LÜBECK (BLK) - Günter Grass hat Bundesjustizministerin Sabine Leutheusser-Schnarrenberger (FDP) aufgefordert, ihm Einsicht in seine westdeutschen Geheimdienstakten zu gewähren. Er habe den nicht unbegründeten Verdacht, dass der Bundesnachrichtendienst und der Verfassungsschutz über Jahrzehnte Material über ihn gesammelt hätten, sagte der Literaturnobelpreisträger am Dienstag (16.03.) in einem Interview der Deutschen Presse-Agentur dpa. Bei Auslandsveranstaltungen in Goethe-Instituten mit ihm sei über viele Jahre eifrig mitgeschrieben worden, sagte Grass. Nachdem seine Stasi-Akte jetzt als Buch („Günter Grass im Visier – Die Stasi-Akte“) erschienen sei, wolle er auch die Unterlagen der westdeutschen Geheimdienste lesen.
„Ich möchte eine gesamtdeutsche Sicht haben.“ Das wäre für ihn interessant, „denn ich glaube, dass die Informantensprache im Bundesnachrichtendienst sich in manchen Bereichen nicht wesentlich von dem unterscheidet, was in der DDR zu Papier gekommen ist“. Seinen im Februar geschriebenen Brief habe Leutheusser-Schnarrenberger bisher nicht beantwortet, sagte Grass.

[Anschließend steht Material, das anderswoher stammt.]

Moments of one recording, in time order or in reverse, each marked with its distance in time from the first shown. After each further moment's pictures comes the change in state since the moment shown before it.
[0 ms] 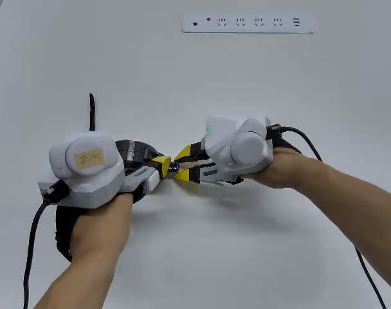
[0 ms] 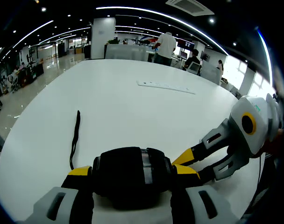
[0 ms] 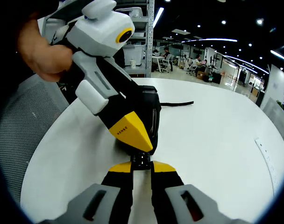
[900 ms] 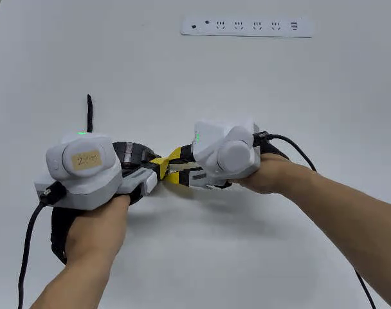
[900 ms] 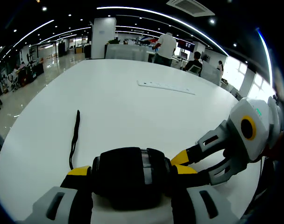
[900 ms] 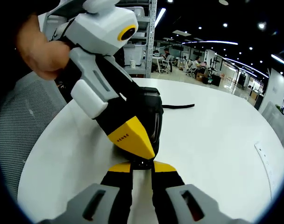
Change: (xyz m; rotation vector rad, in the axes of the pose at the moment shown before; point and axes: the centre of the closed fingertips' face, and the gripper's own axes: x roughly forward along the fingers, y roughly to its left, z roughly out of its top) left arm 0.000 0.000 -0.001 -0.007 -0.002 -0.002; right arm 0.008 0.001 0.005 -0.029 0.000 -0.021
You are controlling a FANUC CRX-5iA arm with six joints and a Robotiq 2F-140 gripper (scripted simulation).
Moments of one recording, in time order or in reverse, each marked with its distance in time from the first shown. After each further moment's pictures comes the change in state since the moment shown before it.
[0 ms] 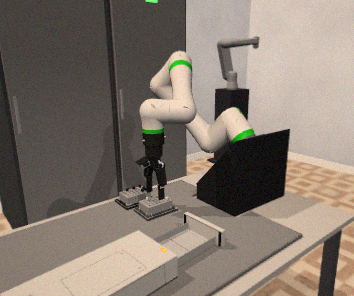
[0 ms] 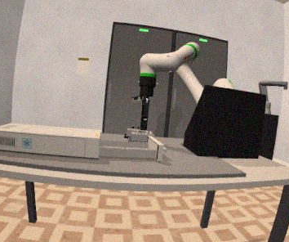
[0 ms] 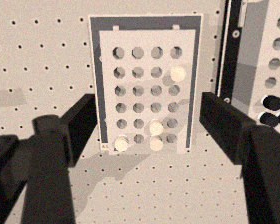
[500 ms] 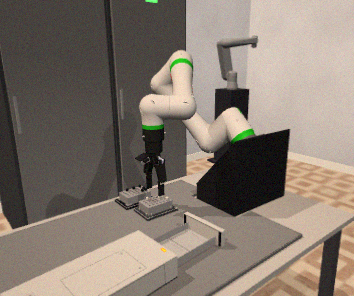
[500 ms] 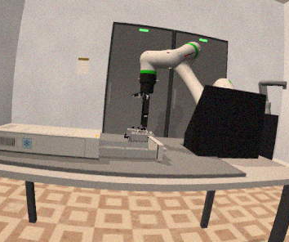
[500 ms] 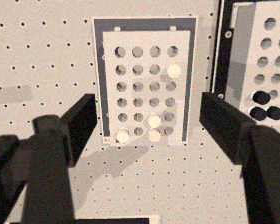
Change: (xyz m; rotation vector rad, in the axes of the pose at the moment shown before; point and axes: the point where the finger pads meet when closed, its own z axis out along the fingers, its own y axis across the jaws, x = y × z) arm 0.000 0.000 -0.018 0.000 -0.001 0.000
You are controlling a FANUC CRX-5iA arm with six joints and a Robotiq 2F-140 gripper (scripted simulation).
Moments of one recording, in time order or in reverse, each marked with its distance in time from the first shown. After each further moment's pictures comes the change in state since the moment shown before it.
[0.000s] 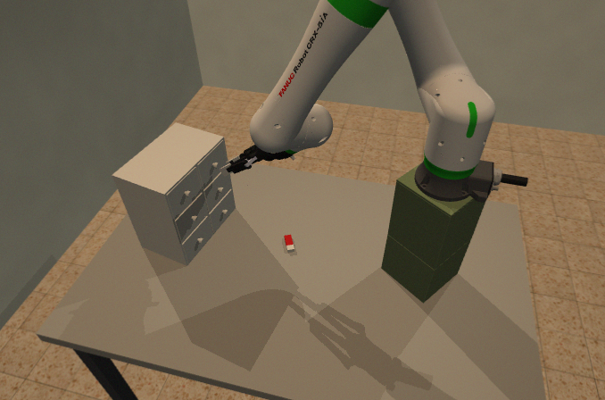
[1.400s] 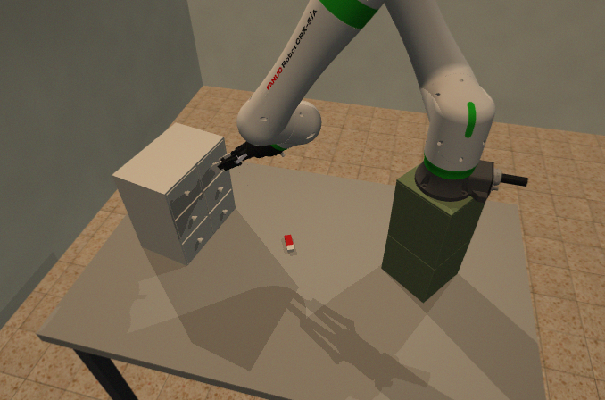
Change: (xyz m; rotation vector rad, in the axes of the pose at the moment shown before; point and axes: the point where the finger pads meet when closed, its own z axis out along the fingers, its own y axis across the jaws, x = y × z) arm 0.020 0.000 0.024 0.000 0.000 0.000
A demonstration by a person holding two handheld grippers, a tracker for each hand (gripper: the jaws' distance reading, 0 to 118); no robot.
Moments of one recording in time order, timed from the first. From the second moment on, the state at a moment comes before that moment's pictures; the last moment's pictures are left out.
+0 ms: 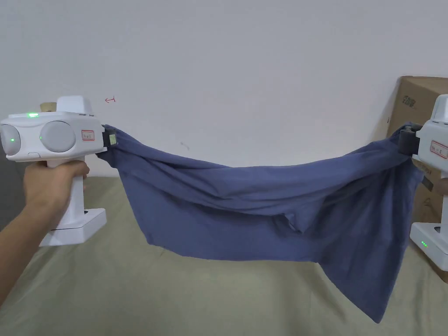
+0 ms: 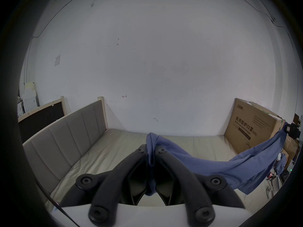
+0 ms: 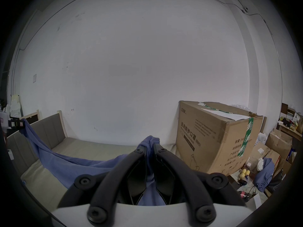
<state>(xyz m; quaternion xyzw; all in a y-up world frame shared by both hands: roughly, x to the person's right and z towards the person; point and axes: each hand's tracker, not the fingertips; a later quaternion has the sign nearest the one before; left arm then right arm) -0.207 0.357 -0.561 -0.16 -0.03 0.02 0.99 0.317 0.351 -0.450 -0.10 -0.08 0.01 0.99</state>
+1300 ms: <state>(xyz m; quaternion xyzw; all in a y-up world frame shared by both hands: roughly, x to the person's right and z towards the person) -0.284 0.006 -0.347 -0.44 0.01 0.06 0.89 0.285 0.043 -0.242 -0.32 -0.12 -0.08 0.94</state>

Der Autor (82) war fast 30 Jahre bei seinen DDR-Besuchen von der Stasi auf Schritt und Tritt bespitzelt worden, von 1961 bis 1989. Die von dem Journalisten Kai Schlüter herausgegebene Dokumentation will Grass auf der Leipziger Buchmesse am 19. und 20. März gemeinsam mit Schlüter und dem Verleger Christoph Links vorstellen. Als Grund, warum er der Publikation zustimmte, sagte er: „Wenn es sich nur um mich gehandelt hätte, hätte der Stoff für eine Veröffentlichung vermutlich nicht ausgereicht.“ Aber da sich in diesen 30 Jahren ein Stück deutsch-deutsche Literaturgeschichte widerspiegele, „nahm ich an, dass ein Buch mit diesem Inhalt interessierte Leser finden würde“.

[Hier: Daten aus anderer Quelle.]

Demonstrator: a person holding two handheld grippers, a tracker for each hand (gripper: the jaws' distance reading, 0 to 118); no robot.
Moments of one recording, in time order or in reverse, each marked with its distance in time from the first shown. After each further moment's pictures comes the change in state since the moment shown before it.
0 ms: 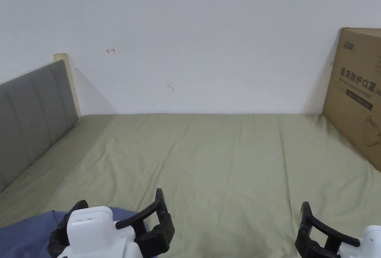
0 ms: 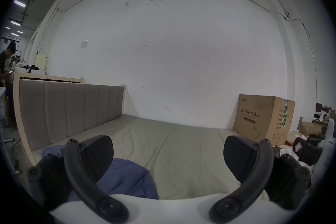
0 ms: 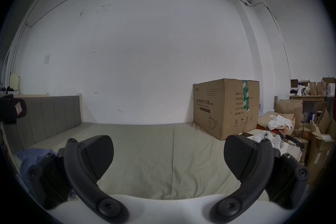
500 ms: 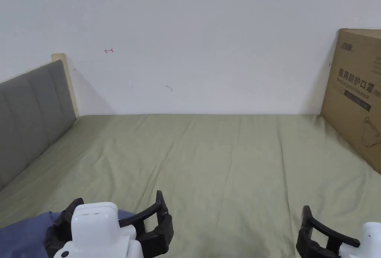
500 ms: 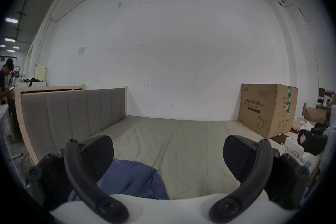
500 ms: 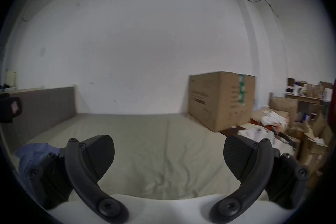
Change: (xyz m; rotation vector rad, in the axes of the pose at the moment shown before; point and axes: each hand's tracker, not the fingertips) left arm 0.008 0.012 -0.003 -0.045 0.022 -0.107; right arm 0.003 0.010 -0.001 -0.121 -0.077 0.026
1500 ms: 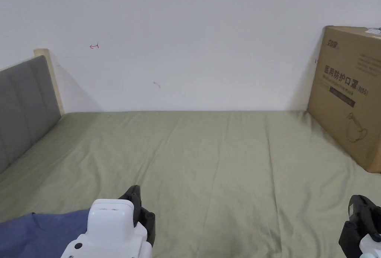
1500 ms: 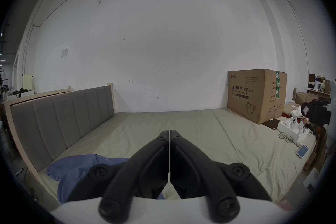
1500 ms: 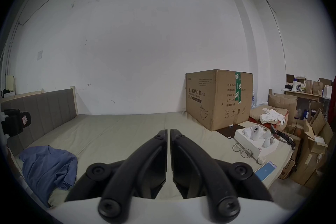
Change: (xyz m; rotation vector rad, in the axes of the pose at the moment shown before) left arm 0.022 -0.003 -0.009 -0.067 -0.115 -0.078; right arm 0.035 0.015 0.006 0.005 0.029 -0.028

Auf die Frage, ob die Stasi versucht habe, ihn zum Beispiel mit Frauengeschichten zu erpressen, meinte der Schriftsteller: „Anlass hätte ich bestimmt geboten, aber die Stasi hat es nicht getan. Es wäre auch vergeblich gewesen. Ich stehe zu meinen Frauengeschichten.“ Es sei ein Fehler des Westens gewesen, die Stasi-Dokumente als „Die Wahrheit“ anzusehen. Es werde in den Dokumenten deutlich, welch unbedarfte Menschen zu den Spitzeln gehörten. Zudem müsse man sich auch immer fragen: Aus welchen Gründen wurde jemand Spitzel? Manche hätten sich im Alltag der DDR in Anführungszeichen „etwas zuschulden kommen lassen“ – Wirtschaftsvergehen, einen Seitensprung – und sich erpressen lassen. (dpa/sch)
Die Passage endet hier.